■ Work instruction:
Within the material below, count every line with the string "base". Give no more than the number.

■ The data:
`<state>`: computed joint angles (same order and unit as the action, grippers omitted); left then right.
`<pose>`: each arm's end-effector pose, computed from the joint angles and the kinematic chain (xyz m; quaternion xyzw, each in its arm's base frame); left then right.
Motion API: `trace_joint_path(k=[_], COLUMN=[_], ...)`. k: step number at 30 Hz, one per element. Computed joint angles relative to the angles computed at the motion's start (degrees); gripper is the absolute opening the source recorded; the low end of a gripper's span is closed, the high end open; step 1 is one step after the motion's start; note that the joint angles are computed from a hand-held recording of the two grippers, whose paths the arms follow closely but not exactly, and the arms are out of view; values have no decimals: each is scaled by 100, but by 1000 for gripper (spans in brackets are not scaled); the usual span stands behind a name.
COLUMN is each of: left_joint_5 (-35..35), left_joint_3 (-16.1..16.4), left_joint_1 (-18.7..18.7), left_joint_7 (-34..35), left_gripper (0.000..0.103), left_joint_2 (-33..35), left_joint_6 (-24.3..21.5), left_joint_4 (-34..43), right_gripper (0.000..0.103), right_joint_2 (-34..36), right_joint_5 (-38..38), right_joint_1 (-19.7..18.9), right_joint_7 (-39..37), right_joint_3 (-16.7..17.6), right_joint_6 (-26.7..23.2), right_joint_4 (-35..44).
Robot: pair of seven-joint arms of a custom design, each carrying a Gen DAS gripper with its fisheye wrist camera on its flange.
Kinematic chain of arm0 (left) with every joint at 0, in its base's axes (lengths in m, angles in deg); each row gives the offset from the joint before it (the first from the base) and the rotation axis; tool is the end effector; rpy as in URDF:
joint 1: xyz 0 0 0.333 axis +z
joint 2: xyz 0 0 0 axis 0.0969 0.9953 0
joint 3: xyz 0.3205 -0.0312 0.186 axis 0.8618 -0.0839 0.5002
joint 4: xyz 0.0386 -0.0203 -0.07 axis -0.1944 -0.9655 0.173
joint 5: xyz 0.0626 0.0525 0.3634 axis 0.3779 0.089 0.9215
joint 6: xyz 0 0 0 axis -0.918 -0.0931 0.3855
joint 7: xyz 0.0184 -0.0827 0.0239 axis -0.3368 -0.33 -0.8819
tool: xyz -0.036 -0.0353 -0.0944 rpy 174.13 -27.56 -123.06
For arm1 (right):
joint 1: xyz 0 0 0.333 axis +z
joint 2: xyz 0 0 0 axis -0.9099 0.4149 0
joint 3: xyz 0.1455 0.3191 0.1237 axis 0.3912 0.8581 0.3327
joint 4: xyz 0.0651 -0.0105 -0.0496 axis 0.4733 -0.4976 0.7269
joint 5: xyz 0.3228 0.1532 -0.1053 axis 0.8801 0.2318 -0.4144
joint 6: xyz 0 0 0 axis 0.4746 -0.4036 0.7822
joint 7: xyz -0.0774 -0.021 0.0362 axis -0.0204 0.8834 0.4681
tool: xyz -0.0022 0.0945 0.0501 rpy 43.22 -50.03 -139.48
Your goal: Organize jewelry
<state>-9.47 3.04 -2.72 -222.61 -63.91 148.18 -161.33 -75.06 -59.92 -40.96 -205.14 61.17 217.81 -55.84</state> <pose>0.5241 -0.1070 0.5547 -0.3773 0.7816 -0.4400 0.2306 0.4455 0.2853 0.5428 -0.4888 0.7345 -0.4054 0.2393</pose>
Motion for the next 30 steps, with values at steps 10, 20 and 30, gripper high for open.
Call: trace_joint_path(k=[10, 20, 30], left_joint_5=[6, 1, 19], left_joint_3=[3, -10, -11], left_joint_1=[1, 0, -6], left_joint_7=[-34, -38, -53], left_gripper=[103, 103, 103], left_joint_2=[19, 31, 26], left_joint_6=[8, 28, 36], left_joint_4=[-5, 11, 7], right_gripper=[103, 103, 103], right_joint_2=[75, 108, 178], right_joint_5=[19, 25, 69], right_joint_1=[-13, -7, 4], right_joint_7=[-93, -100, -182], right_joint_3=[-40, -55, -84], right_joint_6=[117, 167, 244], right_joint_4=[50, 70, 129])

■ Response:
2